**Work order:** In the entries below, find every line holding the string "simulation" and collect it.

**Supplied records:**
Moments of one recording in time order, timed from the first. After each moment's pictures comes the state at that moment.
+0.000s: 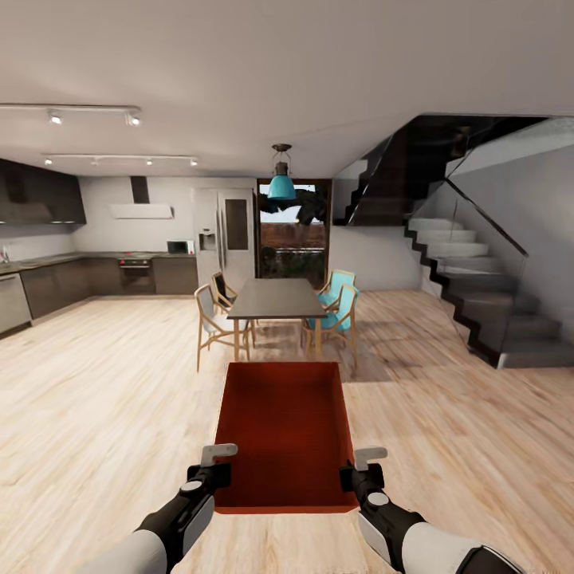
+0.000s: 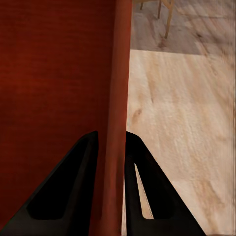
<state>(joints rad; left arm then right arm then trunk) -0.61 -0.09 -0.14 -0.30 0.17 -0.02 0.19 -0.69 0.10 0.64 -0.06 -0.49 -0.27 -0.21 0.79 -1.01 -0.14</state>
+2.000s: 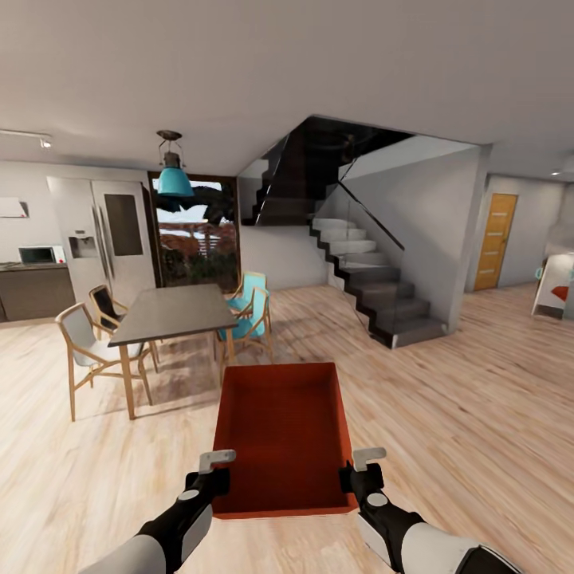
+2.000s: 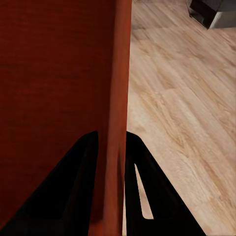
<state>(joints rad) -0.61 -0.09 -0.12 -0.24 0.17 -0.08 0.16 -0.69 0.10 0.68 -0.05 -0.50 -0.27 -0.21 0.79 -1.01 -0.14</state>
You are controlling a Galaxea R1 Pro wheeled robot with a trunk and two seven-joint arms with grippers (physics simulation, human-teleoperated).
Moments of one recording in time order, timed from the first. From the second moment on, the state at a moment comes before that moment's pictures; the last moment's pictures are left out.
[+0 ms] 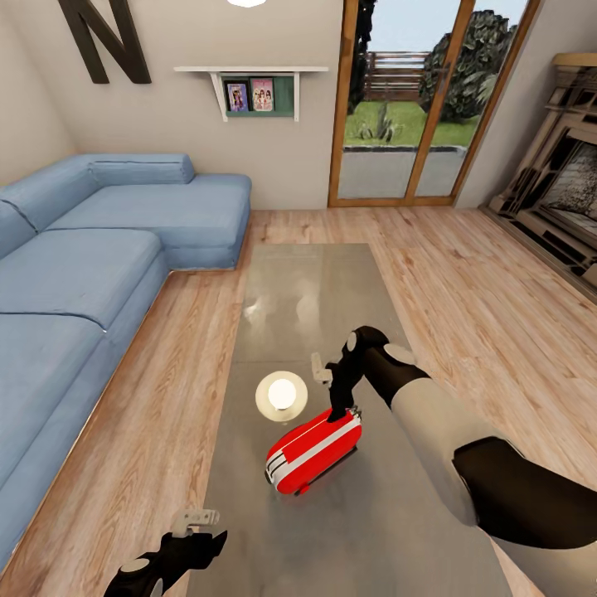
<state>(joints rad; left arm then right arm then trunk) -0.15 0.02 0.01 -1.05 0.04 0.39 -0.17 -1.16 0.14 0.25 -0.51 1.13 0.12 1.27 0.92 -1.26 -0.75</state>
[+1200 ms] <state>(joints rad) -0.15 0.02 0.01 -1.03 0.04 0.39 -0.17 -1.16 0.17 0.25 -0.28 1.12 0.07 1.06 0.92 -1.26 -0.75</state>
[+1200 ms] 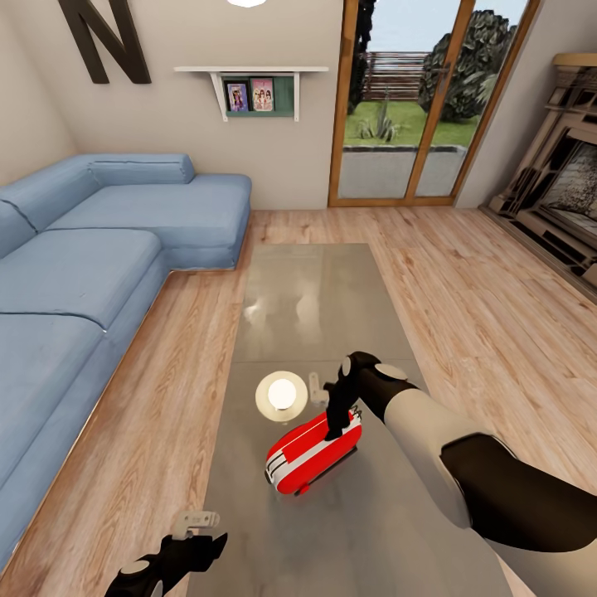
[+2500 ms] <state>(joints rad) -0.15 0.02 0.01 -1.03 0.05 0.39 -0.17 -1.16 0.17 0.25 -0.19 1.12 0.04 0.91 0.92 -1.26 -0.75</state>
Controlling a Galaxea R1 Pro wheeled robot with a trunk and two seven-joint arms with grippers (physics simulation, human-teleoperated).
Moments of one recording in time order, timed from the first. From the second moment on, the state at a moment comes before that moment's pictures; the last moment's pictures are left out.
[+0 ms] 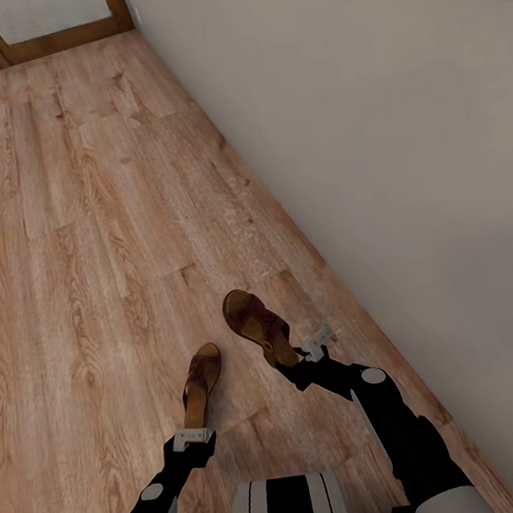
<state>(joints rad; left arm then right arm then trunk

**Output for this task:**
You are controlling a Galaxea R1 Pro wheeled robot with a trunk and two seven-joint arms with grippers (physics simulation, human-teleoperated).
Controlling a Galaxea R1 Pro wheeled robot with a trunk and two seven-joint arms with grippers (physics simulation, human-teleoperated).

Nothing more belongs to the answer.